I have recently been playing with GlideApps and found that for the Computer Vision it is a call to an API, so I thought I could build a simple app that you could take a picture on your camera and upload it and get some information from the photo. So that is what I’m setting out to do.

The first step it to spin up a Azure instance with all the bits required to run the Computer vision process, then figure out the API call so that I can add it to the app.

Step 1- Setting up Azure Computer Vision to run

I’m not going to go through the “create environment” & “get endpoint and keys, there are a few video’s out there that do that, eg:

Step 2- Testing operation- remote image from URL

After setting up an Azure Account and selecting a Service ” Computer Vision API – v2.0″ + “Describe Image”

you can give it a URL of an image and it will give you a response:

Step 3- Trying api call in postman (no success)

So thats in Azure environment. I then tried to take those settings across to PostMan to test, with no luck at all.

Step 4- Trying to use Web page image code with Azure Quick Start code

After playing around with that for a while with no success I went back to YT and found this video:

This links to this quickstart page with HTML code:

I tried using it but had a few errors and couldn’t get it to work, so that was some more time wasting. If you look in the Comments section you will see one from me describing the issues that I had, apart from it also needed Char type defined in header too. <meta charset=”UTF-8″>

see below for how far I got, but error.

Text Recognition Sample

Read text from image:

Enter the URL to an image of text, then click the Read image button.

Image to read:


Source image:

Step 5- Tried OCR web reader, with some success- Computer Vision API – v2.0 – OCR

I found this text on the web (here) and tried running it through the OCR reader, it tried to translate it into words rather than characters, so I got a result but not a particularly good one, it also doesn’t give probabilities of accuracy (or maybe it does but I haven’t found the variables to input for them yet)

So a partial success.

Back to PostMan , I’m not sure why!

I went back to postman and finally got one working, but not quite sure why I need postman, this is for a test. I still need to bind it to work somewhere. It lets you import but I can’t find an export.

So maybe I can re-write the Post request for an ajax or php call, but after perusing a few vids it does not look like I can use Google Sheets API to do it for me.

So back to what you can do with Computer Vision API, there are a few items but nothing that leaps out to use. The only stand out amusing one I saw demonstated was it trying to work out age of a person based on their face. You could find if they are smiling, sad etc but not sure what you’d use that for.
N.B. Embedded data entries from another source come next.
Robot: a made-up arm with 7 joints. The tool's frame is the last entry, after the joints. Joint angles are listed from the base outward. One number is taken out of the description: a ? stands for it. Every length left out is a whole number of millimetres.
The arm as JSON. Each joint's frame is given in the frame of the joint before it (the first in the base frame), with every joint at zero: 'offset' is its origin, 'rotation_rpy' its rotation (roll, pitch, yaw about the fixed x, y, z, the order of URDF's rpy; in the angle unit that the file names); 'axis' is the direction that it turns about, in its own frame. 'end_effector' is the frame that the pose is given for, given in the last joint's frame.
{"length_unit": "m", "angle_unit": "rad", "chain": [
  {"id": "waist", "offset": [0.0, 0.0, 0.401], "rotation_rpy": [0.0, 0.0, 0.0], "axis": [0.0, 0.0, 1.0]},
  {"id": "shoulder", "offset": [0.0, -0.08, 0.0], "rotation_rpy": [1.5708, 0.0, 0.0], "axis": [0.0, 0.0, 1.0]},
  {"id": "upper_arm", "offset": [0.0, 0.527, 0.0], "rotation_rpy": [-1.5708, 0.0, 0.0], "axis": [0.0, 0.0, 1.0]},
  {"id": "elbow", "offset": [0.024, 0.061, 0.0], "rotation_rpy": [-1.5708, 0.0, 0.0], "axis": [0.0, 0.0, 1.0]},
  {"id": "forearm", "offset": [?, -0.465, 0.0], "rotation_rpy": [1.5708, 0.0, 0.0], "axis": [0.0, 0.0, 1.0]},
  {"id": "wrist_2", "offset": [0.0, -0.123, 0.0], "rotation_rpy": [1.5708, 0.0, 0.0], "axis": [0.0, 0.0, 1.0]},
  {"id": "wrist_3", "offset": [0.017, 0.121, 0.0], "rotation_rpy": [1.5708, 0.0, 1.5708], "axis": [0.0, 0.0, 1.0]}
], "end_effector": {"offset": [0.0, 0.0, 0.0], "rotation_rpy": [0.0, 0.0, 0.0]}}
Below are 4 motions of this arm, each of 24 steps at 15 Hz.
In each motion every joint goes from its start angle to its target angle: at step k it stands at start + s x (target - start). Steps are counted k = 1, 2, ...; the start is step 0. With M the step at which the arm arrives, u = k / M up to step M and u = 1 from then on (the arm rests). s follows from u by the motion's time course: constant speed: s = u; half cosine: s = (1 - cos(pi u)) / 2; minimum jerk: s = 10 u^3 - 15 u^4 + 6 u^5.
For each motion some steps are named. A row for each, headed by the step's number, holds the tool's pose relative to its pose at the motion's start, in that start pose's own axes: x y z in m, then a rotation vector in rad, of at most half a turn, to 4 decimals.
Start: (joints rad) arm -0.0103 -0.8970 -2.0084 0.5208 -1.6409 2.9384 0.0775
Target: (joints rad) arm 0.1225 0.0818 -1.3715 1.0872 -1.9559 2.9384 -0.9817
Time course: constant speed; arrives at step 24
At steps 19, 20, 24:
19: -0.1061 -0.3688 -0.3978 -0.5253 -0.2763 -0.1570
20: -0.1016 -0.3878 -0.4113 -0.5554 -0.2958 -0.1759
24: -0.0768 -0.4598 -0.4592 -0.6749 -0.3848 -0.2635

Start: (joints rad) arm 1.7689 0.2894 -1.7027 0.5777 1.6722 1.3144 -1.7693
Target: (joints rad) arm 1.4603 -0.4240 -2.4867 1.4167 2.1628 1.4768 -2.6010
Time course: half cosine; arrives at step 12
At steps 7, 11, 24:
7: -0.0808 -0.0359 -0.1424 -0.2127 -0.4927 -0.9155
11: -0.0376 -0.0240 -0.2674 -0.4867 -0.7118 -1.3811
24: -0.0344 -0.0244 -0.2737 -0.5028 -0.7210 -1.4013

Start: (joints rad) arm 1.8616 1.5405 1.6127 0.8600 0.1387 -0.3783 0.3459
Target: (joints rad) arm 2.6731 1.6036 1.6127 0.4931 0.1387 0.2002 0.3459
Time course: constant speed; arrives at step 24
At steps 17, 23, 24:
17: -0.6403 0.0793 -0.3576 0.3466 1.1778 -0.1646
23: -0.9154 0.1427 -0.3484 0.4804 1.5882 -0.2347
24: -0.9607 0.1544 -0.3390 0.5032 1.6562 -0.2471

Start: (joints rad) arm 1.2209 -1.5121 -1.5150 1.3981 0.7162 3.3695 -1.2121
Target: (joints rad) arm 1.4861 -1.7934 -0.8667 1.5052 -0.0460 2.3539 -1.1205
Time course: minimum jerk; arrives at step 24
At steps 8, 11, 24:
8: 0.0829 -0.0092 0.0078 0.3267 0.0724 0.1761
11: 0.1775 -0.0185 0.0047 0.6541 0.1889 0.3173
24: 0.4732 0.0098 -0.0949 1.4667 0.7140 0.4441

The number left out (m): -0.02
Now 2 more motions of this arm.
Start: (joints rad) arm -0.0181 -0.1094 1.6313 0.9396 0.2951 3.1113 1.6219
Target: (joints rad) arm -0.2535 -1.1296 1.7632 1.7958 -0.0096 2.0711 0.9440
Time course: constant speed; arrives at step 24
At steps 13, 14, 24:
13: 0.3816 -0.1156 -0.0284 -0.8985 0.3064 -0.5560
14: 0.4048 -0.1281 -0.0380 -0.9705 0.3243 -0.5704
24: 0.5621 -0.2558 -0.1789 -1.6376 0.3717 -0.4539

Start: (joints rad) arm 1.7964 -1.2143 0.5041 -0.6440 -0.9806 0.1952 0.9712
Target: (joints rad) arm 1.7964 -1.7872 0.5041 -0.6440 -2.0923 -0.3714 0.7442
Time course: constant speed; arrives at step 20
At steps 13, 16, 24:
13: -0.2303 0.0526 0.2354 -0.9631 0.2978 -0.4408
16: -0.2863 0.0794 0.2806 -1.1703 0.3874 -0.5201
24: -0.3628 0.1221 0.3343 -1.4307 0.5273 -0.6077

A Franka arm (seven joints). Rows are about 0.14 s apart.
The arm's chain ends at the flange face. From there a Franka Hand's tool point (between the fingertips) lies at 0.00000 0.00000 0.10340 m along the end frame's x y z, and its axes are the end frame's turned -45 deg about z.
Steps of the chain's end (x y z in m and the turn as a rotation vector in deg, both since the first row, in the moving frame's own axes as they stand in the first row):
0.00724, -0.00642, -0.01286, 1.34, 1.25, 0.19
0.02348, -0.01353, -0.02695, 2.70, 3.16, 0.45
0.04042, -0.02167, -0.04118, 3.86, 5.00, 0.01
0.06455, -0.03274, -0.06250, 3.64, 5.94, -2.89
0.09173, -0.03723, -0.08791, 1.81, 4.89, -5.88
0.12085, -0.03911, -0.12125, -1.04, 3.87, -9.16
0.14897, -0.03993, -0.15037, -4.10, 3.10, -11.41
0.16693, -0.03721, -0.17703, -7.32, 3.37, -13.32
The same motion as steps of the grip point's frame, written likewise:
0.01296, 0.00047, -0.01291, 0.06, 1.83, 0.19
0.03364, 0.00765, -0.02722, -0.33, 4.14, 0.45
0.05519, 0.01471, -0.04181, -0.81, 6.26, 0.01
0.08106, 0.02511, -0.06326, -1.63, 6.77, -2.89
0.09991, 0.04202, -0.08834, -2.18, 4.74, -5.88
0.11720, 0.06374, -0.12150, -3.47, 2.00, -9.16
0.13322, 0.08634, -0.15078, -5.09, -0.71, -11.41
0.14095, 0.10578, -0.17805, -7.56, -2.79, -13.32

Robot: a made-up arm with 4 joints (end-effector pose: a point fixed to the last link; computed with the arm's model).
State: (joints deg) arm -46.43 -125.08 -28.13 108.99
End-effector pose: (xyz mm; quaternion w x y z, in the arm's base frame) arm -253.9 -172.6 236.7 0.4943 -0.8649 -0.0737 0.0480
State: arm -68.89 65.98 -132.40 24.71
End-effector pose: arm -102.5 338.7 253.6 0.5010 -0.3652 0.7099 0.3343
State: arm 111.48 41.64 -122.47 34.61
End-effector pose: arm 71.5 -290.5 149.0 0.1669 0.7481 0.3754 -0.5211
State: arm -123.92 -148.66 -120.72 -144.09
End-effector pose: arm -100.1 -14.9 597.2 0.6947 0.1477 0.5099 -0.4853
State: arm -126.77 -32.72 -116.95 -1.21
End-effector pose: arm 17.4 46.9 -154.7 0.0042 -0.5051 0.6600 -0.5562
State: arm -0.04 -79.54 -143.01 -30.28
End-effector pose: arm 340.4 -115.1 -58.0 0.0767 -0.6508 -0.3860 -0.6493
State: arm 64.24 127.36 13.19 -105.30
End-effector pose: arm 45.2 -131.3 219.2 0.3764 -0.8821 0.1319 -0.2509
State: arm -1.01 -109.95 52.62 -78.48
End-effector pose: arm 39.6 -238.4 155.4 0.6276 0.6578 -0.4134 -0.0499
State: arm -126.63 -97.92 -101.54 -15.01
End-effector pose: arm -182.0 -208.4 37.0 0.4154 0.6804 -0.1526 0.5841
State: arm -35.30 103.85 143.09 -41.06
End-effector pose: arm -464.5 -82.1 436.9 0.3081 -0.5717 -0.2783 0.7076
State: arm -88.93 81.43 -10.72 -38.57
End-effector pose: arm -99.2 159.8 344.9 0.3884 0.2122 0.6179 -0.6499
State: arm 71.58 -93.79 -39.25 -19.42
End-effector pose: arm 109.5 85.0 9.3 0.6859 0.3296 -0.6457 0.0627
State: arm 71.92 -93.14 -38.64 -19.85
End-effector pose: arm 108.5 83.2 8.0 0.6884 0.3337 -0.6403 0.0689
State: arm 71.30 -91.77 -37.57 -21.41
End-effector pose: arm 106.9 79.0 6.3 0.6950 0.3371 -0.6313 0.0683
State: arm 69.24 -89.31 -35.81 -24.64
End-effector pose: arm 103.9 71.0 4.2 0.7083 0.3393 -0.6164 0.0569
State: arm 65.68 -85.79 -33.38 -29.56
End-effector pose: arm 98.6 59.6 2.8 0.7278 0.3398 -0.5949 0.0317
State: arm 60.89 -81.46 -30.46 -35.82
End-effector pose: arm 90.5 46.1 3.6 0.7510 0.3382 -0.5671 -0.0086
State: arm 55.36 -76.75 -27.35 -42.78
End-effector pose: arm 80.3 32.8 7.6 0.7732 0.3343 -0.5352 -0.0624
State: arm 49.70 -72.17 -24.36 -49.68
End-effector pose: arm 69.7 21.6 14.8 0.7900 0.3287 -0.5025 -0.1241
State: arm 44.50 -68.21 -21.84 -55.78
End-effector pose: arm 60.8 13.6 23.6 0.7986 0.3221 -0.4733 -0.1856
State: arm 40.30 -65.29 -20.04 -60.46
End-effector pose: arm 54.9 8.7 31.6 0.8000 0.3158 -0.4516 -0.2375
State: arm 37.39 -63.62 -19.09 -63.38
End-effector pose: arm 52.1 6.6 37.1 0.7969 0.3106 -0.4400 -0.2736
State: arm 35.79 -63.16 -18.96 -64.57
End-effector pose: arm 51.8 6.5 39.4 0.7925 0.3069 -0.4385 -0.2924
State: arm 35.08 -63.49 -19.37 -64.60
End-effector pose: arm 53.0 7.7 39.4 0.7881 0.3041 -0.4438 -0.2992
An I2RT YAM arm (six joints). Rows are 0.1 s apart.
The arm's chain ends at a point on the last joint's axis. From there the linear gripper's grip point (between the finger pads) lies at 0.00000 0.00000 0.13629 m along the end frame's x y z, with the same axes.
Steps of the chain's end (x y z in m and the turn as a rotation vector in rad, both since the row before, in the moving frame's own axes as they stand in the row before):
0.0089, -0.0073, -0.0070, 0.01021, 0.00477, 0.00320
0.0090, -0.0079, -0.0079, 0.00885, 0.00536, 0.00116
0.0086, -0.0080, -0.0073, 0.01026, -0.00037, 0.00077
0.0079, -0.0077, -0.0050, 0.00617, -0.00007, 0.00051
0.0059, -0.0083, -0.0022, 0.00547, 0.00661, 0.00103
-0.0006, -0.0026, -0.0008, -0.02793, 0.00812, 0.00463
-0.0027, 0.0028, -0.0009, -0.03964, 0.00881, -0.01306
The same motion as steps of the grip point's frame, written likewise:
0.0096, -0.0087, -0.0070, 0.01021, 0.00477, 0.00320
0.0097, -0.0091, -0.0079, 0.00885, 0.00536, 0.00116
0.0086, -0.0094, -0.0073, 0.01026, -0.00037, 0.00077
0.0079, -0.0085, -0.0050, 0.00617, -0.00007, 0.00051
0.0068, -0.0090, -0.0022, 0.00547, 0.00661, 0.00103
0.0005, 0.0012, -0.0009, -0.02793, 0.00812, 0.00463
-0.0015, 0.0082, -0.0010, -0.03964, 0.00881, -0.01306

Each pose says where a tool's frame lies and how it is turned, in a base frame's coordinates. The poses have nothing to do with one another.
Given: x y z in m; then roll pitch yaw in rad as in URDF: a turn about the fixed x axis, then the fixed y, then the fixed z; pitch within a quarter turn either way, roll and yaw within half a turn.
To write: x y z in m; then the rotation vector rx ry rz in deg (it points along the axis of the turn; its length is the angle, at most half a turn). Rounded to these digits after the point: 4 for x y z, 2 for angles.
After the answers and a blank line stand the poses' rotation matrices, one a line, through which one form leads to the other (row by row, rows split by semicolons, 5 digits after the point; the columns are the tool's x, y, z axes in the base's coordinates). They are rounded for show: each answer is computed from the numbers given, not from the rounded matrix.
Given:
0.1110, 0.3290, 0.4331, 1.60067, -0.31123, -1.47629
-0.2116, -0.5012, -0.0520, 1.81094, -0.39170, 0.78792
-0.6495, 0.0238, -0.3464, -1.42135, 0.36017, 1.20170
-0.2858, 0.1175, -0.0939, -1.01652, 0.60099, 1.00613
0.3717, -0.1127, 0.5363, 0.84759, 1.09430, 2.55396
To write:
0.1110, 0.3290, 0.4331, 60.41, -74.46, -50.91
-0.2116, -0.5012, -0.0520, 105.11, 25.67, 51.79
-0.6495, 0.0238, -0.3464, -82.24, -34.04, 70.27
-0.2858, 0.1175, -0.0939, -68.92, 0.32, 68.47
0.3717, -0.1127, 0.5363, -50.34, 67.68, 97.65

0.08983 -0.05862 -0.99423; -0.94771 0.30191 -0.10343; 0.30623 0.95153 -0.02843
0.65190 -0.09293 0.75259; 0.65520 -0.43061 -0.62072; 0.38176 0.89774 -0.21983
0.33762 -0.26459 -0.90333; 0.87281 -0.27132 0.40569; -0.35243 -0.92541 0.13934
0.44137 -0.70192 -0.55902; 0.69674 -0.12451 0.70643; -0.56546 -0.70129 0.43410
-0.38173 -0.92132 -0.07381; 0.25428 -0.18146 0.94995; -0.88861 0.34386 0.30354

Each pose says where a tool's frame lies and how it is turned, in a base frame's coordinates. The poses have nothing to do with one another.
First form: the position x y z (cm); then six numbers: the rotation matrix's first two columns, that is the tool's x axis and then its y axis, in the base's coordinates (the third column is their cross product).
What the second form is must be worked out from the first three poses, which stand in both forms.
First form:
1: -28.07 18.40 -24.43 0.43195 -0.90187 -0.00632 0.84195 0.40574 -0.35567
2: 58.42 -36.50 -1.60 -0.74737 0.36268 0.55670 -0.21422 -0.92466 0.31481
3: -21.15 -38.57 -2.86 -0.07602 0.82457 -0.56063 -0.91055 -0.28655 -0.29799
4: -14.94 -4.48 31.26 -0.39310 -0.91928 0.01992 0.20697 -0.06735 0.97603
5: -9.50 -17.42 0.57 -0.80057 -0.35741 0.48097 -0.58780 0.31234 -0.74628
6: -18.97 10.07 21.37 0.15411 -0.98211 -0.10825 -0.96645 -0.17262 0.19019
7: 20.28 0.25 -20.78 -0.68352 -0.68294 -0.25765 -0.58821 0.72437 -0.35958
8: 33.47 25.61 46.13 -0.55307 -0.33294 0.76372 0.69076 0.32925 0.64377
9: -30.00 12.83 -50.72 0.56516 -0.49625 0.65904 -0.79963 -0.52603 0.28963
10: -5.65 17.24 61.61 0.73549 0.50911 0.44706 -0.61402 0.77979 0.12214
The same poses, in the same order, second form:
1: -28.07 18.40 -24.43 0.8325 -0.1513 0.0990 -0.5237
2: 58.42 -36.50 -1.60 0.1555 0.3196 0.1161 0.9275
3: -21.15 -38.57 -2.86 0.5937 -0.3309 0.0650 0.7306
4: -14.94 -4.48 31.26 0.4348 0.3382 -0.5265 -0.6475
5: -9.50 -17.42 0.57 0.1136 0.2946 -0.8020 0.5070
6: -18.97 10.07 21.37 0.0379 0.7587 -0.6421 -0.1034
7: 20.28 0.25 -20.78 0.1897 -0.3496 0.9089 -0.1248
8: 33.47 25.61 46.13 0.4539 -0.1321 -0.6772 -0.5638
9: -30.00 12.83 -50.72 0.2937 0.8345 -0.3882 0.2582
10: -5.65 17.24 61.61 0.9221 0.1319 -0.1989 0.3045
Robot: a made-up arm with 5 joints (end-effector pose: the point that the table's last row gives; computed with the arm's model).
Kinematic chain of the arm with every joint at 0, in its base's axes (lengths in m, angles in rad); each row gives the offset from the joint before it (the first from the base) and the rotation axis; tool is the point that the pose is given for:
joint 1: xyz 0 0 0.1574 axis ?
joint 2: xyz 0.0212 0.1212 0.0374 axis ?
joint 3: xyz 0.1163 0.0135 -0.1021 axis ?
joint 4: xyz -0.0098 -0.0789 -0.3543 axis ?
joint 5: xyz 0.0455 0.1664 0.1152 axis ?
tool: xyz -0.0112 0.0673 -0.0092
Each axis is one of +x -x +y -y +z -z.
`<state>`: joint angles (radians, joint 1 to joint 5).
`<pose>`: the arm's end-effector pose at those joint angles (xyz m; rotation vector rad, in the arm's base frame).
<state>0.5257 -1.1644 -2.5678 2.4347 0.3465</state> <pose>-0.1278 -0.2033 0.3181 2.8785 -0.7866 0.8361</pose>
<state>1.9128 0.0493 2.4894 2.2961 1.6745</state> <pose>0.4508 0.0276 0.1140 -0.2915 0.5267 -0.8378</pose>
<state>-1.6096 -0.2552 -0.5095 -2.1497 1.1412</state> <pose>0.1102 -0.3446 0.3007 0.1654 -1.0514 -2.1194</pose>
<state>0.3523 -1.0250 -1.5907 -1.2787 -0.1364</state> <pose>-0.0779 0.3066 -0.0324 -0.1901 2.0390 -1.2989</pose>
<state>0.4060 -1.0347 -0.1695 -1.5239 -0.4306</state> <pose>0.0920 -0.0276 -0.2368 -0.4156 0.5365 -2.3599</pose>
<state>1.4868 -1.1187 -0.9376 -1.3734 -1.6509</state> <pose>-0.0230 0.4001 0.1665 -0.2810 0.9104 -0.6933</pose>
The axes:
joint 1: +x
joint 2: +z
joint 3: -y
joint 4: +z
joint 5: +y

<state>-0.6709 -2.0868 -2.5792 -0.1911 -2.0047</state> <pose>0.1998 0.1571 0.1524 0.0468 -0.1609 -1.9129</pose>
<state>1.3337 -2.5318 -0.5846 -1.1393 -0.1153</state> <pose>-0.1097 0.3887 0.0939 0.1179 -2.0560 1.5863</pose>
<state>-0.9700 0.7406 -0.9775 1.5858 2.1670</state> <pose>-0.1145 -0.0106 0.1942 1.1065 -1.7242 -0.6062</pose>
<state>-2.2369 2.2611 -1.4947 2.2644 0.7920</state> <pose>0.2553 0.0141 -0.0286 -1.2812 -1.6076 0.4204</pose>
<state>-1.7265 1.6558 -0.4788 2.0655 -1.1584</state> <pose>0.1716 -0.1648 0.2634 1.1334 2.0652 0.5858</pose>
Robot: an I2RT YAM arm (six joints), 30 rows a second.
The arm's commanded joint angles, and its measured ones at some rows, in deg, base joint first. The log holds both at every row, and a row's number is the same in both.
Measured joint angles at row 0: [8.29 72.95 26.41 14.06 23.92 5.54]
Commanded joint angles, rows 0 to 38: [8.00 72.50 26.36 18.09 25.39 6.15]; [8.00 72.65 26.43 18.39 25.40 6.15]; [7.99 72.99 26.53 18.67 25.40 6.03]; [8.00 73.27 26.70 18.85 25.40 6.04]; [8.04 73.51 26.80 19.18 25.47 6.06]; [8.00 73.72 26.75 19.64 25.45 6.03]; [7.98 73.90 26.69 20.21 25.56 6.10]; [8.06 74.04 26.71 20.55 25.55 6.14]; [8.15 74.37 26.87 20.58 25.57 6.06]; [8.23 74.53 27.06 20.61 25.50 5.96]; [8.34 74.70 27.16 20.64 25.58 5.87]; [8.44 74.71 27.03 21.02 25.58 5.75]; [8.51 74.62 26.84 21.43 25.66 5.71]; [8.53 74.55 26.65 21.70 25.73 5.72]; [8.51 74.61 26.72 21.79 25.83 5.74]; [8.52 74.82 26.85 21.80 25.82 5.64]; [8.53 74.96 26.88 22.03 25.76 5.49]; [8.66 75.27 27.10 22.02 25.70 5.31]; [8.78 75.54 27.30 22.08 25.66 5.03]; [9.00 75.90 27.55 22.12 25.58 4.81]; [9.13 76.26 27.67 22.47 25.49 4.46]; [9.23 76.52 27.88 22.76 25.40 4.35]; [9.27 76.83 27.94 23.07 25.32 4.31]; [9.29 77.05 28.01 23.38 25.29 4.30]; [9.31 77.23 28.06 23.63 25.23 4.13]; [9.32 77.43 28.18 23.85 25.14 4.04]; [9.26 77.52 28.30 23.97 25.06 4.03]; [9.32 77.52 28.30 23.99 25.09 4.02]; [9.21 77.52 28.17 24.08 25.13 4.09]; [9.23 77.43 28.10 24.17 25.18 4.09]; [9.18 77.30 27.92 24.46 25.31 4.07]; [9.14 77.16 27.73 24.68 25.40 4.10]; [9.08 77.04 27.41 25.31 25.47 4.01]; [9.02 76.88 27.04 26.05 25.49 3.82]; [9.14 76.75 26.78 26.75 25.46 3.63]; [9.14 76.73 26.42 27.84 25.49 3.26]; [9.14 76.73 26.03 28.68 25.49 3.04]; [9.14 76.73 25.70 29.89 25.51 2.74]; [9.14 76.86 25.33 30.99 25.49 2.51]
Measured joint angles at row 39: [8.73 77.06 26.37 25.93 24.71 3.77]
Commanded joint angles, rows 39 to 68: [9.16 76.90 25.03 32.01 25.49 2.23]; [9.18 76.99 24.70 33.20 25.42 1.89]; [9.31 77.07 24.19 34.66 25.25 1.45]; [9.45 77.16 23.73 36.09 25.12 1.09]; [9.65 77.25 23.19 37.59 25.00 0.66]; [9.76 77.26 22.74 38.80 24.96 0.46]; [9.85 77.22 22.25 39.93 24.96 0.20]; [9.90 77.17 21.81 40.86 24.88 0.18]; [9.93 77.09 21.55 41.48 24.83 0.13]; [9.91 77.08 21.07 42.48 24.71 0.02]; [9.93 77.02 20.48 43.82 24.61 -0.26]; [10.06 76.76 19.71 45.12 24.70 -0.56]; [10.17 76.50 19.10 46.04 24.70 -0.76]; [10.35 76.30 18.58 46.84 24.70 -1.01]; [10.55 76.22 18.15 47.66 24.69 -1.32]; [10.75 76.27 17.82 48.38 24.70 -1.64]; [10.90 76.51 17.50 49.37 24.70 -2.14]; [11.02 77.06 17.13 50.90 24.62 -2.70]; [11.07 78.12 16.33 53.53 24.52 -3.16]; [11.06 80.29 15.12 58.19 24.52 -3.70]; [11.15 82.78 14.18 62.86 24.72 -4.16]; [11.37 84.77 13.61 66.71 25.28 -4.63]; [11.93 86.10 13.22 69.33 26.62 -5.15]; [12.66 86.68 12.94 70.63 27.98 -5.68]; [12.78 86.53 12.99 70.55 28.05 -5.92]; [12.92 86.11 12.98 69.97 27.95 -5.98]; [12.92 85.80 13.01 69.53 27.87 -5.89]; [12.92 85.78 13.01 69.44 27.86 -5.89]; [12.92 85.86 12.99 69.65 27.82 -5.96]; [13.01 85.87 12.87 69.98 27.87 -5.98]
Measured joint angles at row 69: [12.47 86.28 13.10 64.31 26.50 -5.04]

It does extract text from an image but only as a JSON file, so each word is seperate, so you have to be able to string all the words together, based on lines so an iteration loop as you do not know how many words or lines there will be. Its easier to use the online OCR that I use already or Google Keep. It does apparently do handwriting but I have no great demand for that.

End comment

Nice to have a play, but I need to make an HTTP post request, get the information in JSON, strip out the text and somehow put it into Google Sheets. Each step would be a challenge.

As mentioned in the other post on Azure, if you are in the MS ecoSystem then you canm join the dots easier. But it does not extend too readily to outside services. I have been doing a lot of research on the Post HTTP requests and how to set those up. A useful bit of learning for interrogating API’s but a bit tiresome nevertheless. Postman was handy for that.

For a simple play with cognitive services, I don’t think I got very far with them. I can see a use case for my daughters project, but would have to spec and build it based on the platform and pay for it. For simple playing, they do things, but I cannot get information where I want it. I don’t think its as easy as they portray.

So although I have a few more free bits to play with, thank you but no thank you.